- **Data extracted from a collection**
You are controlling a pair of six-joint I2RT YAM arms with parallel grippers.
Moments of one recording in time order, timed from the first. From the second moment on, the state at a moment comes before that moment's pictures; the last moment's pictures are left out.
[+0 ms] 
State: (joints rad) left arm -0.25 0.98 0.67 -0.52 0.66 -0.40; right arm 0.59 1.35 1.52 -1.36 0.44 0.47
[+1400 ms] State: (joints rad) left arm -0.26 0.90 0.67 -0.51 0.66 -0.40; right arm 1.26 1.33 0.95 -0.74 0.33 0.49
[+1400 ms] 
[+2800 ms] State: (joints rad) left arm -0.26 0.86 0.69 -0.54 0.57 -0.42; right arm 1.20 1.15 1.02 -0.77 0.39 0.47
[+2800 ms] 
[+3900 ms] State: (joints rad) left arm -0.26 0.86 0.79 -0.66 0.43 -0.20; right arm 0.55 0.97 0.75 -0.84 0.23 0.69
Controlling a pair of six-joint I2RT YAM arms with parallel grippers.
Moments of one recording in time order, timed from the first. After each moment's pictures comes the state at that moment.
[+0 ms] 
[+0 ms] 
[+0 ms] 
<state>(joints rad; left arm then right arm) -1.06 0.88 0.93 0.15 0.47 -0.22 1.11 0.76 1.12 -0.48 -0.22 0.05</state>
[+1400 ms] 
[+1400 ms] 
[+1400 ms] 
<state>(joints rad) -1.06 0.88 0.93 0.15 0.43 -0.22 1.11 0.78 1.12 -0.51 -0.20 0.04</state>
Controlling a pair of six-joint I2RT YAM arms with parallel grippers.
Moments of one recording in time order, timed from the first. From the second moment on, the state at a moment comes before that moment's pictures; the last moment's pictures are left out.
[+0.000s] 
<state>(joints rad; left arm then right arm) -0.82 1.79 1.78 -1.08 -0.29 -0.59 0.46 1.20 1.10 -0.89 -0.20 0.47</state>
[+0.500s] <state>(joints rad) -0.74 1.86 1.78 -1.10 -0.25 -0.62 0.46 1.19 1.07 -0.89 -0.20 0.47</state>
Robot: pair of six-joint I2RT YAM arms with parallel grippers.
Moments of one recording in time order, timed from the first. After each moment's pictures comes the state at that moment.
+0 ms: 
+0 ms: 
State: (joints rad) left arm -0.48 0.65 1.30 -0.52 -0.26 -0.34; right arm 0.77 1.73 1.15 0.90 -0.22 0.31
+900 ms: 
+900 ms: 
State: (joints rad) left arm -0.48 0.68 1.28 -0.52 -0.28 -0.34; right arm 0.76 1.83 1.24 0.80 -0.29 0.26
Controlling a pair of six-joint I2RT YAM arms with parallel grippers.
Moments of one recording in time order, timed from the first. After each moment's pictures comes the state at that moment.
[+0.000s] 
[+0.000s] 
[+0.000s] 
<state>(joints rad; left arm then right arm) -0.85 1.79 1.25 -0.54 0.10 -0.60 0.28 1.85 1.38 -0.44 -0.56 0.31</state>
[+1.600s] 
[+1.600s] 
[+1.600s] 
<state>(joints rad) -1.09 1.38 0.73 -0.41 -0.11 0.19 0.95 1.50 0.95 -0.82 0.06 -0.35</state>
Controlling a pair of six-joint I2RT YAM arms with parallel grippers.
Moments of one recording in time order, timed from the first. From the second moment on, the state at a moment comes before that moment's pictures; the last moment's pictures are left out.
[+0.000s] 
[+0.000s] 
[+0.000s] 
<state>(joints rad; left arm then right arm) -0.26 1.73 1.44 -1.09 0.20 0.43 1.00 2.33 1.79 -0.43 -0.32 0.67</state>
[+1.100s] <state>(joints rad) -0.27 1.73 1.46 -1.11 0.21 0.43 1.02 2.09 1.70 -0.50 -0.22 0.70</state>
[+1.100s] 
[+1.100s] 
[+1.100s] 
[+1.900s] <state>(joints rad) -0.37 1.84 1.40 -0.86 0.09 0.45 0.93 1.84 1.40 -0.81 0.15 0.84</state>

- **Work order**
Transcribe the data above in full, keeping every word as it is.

- **Response box**
You are controlling a pair of six-joint I2RT YAM arms with parallel grippers.
Moments of one recording in time order, timed from the first. From the second moment on, the state at a moment comes before that moment's pictures; the last moment's pictures are left out.
[+0 ms] 
State: (joints rad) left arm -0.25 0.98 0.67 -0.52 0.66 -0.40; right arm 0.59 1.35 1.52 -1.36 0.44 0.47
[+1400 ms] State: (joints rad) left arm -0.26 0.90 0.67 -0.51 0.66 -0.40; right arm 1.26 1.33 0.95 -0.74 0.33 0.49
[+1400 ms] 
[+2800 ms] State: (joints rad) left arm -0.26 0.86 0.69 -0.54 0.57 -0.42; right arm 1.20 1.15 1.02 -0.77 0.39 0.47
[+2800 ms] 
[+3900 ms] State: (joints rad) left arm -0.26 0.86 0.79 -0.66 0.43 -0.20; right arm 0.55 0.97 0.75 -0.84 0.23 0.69
Controlling a pair of six-joint I2RT YAM arms with parallel grippers.
Moments of one recording in time order, timed from the first. After each moment's pictures comes the state at that moment.
[+0 ms] 
[+0 ms] 
[+0 ms] 
<state>(joints rad; left arm then right arm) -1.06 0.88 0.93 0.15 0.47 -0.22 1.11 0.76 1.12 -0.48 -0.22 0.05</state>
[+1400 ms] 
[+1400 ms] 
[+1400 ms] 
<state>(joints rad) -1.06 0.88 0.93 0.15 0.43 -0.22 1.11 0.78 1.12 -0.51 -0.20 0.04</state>
Controlling a pair of six-joint I2RT YAM arms with parallel grippers.
Moments of one recording in time order, timed from the first. From the second moment on, the state at a moment comes before that moment's pictures; the last moment's pictures are left out.
[+0.000s] 
<state>(joints rad; left arm then right arm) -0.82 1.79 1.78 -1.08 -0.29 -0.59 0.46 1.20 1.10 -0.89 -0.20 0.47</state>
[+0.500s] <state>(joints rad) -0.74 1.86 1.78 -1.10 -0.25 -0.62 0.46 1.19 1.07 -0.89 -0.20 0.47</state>
Robot: pair of six-joint I2RT YAM arms with parallel grippers.
Moments of one recording in time order, timed from the first. After each moment's pictures comes the state at that moment.
+0 ms: 
+0 ms: 
State: (joints rad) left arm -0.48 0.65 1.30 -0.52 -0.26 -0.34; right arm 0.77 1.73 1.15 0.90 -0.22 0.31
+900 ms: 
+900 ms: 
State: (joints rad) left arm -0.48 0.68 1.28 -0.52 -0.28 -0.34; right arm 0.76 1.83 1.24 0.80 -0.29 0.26
Controlling a pair of six-joint I2RT YAM arms with parallel grippers.
Moments of one recording in time order, timed from the first. After each moment's pictures comes the state at that moment.
[+0.000s] 
[+0.000s] 
[+0.000s] 
<state>(joints rad; left arm then right arm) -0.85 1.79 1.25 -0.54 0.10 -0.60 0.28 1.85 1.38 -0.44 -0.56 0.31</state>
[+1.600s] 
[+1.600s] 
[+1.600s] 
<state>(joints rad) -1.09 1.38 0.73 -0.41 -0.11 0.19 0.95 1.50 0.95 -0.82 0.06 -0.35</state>
Controlling a pair of six-joint I2RT YAM arms with parallel grippers.
Moments of one recording in time order, timed from the first. From the second moment on, the state at a moment comes before that moment's pictures; the last moment's pictures are left out.
[+0.000s] 
[+0.000s] 
[+0.000s] 
<state>(joints rad; left arm then right arm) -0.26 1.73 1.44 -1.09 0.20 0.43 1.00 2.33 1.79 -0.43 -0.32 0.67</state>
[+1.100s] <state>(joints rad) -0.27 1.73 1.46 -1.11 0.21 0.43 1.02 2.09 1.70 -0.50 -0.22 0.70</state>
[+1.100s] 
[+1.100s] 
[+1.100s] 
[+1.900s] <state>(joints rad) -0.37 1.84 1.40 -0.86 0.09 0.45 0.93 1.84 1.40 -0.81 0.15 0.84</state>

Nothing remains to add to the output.